2. "Intelligent design" - style cosmologies, where it all has a
purpose but we have free will within that

3. Predestination, in which free will is an illusion

We now see why it is correct to eliminate #1 out of the gate: Wolfe
clearly is _not_ writing in the context of an atheistic or theistic
cosmology. What you are, then, asking, is, in the context of which of
the latter two cosmologies is Wolfe writing in _tBotNS_?

I suspect that #2 would be the answer, with subtle shadings toward #3.
Cosmologically, it means this: we have free will, but the Increate
(i.e., the Christian God) always-already knows from-Eternity what we
will, freely, choose in-Time, and is able to take all our freely
chosen actions into account in the Grand Scheme -- thus providing in a
sense an illusion of predestination, because it all turns out the way
the Increate wants.

> if Severian, the hero of our story, was always meant to become the
> New Sun, then we as readers ought to trust the text as a recount of one
> large piece of choreography, a construct that may or may not be known to the
> narrator.

I agree, within the context I have suggested above.

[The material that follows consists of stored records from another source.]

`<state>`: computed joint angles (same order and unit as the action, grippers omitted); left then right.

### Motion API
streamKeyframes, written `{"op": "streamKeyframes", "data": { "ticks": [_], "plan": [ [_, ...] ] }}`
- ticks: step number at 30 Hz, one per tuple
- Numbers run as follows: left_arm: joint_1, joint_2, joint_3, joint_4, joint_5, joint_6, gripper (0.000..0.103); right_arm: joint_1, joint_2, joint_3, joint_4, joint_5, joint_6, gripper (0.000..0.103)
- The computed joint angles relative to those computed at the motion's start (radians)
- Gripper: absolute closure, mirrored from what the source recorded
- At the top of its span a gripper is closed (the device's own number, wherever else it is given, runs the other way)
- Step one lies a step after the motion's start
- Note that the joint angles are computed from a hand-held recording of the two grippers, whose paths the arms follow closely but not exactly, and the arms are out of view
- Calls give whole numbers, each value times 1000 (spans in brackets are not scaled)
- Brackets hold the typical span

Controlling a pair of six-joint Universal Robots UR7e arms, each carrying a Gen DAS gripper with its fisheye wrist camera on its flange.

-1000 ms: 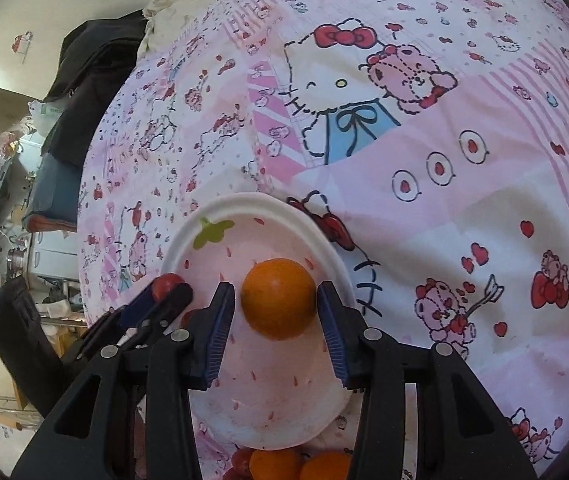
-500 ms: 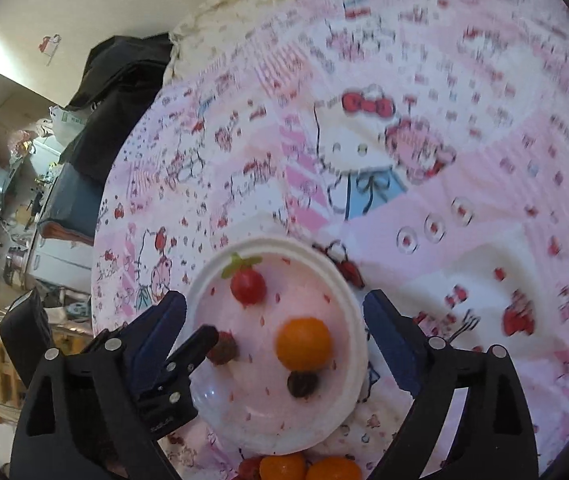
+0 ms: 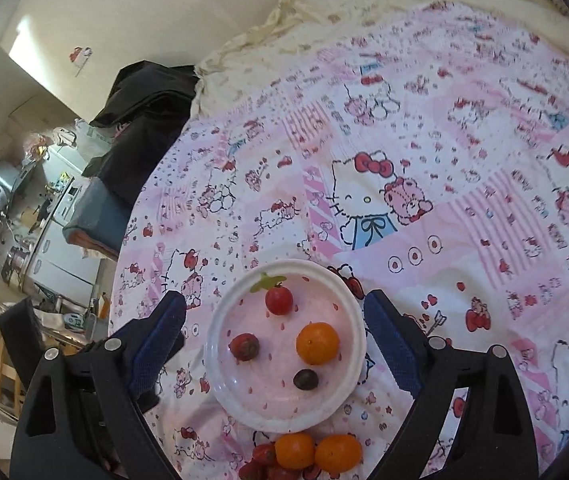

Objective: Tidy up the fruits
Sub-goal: 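Withdraw both grippers from the plate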

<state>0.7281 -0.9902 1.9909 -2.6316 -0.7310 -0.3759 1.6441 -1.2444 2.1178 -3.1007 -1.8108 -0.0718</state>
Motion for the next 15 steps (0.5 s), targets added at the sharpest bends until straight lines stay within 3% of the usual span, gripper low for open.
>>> {"op": "streamKeyframes", "data": {
  "ticks": [8, 12, 15],
  "plan": [
    [-63, -120, 104, 15, 17, -77, 26, 43, -69, 90, -19, -102, 22, 8],
    [-95, -175, 154, 27, 26, -118, 26, 45, -120, 152, -40, -88, 35, 7],
    [-116, -215, 187, 46, 27, -152, 26, 59, -150, 182, -19, -117, 35, 7]
  ]
}}
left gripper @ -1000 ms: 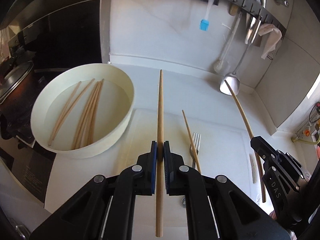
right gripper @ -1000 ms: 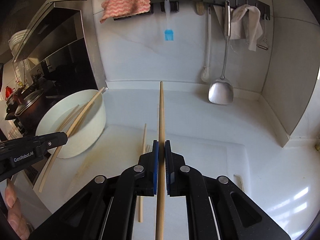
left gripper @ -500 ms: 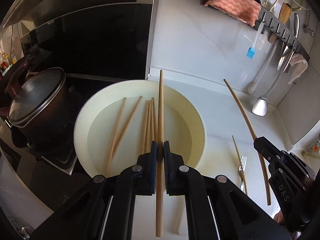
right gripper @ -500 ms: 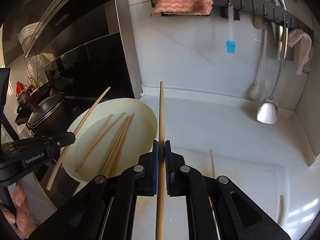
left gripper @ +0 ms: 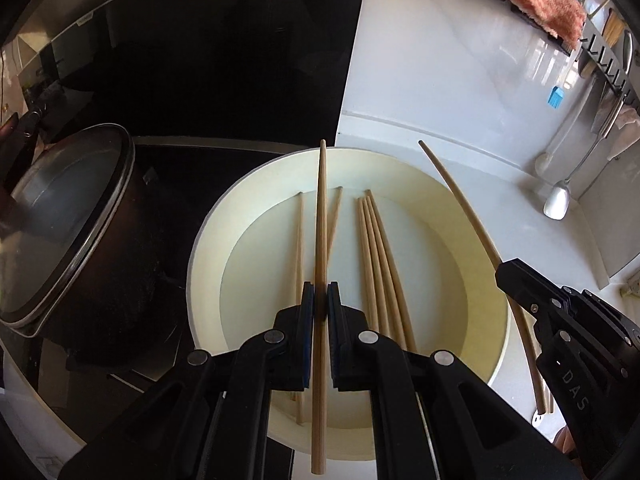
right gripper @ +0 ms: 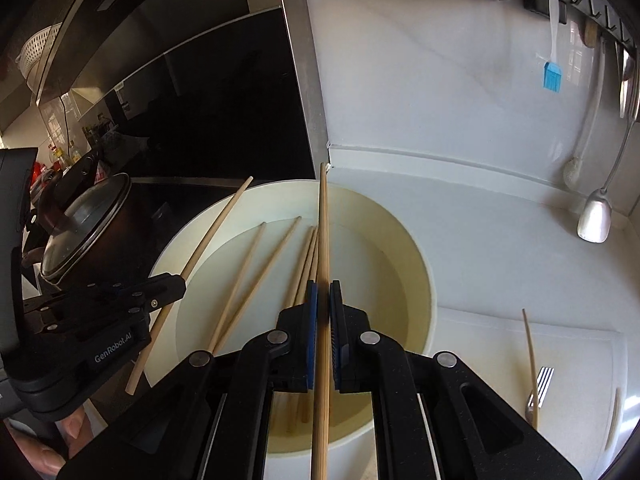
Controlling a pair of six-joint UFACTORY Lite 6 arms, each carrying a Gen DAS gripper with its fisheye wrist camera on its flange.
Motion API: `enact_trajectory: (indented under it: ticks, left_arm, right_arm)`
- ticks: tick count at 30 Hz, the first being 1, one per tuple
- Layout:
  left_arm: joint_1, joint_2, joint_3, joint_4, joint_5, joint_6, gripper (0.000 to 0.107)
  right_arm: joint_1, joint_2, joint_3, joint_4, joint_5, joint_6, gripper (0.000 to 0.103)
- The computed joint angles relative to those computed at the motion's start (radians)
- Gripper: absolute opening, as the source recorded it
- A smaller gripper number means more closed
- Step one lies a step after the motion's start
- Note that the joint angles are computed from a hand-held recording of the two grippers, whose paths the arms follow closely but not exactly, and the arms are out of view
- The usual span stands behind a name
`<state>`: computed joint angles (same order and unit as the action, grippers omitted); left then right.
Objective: Organize utensils
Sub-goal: 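Carry the chopstick with the right tool over the white basin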
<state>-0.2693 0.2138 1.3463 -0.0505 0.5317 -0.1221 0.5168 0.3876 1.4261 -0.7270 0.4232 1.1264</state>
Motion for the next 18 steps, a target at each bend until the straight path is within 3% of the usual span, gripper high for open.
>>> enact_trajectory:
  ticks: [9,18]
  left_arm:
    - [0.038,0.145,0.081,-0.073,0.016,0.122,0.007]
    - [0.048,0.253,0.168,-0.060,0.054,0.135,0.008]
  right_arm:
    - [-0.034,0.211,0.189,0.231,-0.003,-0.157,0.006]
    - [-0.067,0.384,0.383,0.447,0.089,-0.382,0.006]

> the only way to control something is to tie strings to it and
> make it perform as you wish.

Here I disagree. You can control something the way you control a dog,
by understanding what motivates the dog and providing it with the
correct stimuli. It is still free to choose its responses -- but
_being a dog_, it will almost inevitably respond as you want. Given
that the Increate understands our motivations (infinitely) better than
we understand a dog's, the Increate can motivate a given human
perfectly _without violating that human's freedom_.

Thus the "paradox" of free will vs. predestination dissolves.